◆ TASK DIRECTIONS
Retype every line of the data below, starting with the first and ending with the line that contains "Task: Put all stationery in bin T", but leave out the pictures.

+++

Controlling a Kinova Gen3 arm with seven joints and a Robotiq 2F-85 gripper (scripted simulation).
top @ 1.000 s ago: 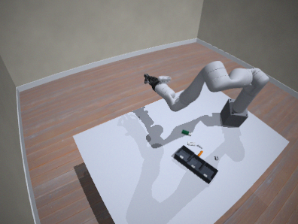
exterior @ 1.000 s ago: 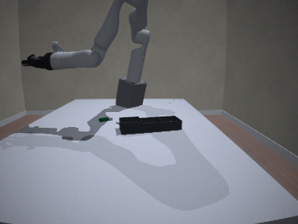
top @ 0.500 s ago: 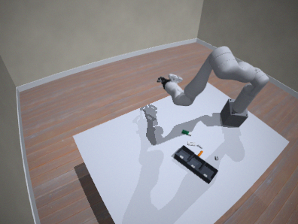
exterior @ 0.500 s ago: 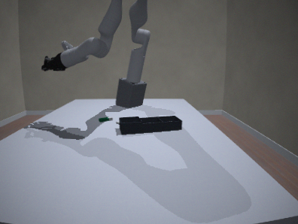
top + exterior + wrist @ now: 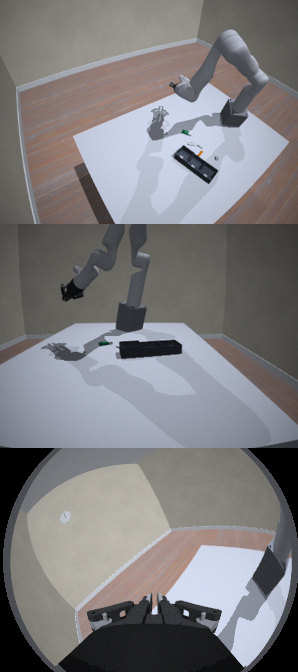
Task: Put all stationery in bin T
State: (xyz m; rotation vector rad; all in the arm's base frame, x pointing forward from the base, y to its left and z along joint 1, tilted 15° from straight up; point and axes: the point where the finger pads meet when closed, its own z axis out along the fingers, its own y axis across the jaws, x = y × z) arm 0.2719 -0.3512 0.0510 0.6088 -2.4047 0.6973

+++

◆ RESULT OF THIS TASK
Controlling a Kinova Gen3 arm with seven joints and a Robotiq 2F-85 gripper (scripted simulation).
top @ 1.000 s ago: 
exterior @ 1.000 s ago: 
top @ 0.500 s ago: 
exterior @ 0.500 s ago: 
top + exterior + wrist @ now: 
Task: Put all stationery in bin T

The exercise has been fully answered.